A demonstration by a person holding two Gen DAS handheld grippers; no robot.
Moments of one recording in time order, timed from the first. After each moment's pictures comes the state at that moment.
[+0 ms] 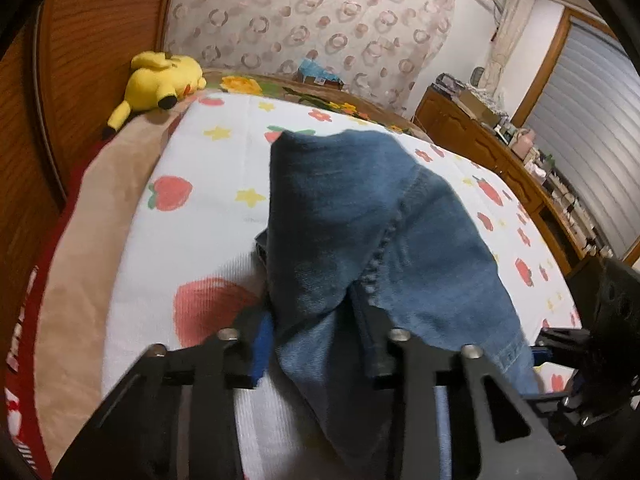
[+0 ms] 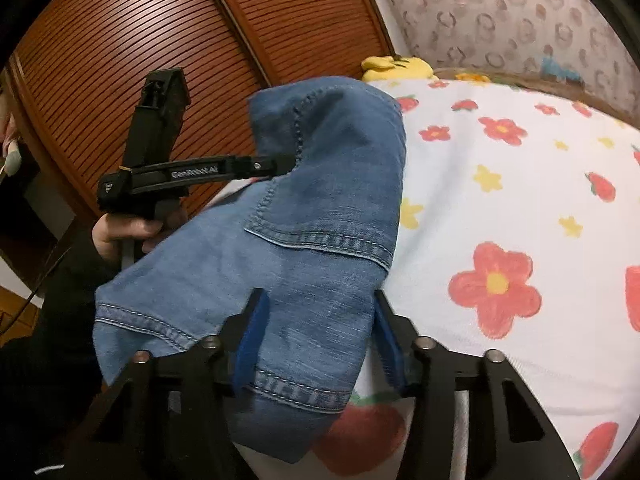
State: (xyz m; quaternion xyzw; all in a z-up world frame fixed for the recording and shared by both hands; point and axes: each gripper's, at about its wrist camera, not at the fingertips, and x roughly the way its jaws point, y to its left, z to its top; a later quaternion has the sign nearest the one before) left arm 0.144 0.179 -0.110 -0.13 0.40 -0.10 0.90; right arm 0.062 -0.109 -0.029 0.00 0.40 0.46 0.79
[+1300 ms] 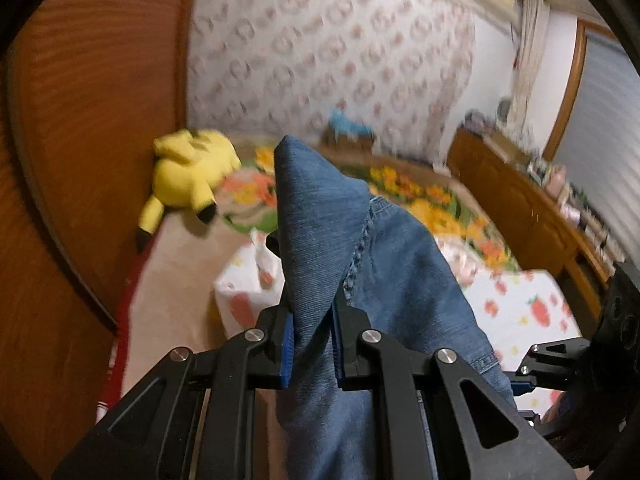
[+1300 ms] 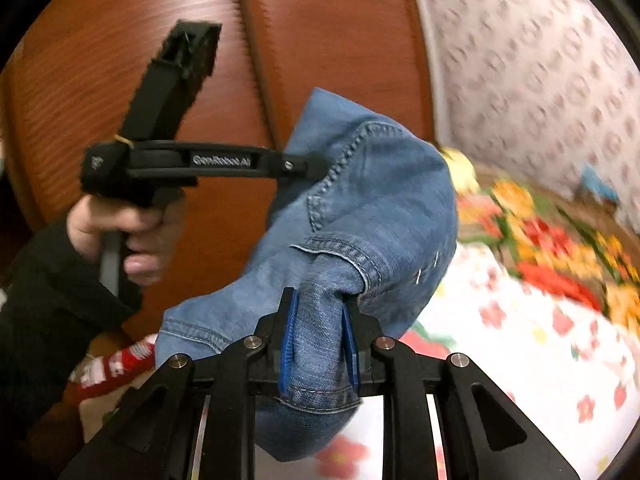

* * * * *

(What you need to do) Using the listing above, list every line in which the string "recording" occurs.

(Response for this exercise)
Moments of one recording in time order, timed from the first. After each moment's pictures comes the state at that moment.
State: (xyz m; quaternion xyzw; all in a z-up world frame fixed for the recording and shared by both hands; point and axes: each gripper's, at about its wrist camera, not at the fingertips, and x roughly the way its jaws point, y to its left, z to its top; a later quaternion has the sign nearest the one before) left arm 0.144 0.179 -0.110 -0.13 0.40 -0.10 0.90; right arm 0.062 -0.109 -0.029 0.00 0.40 0.46 0.79

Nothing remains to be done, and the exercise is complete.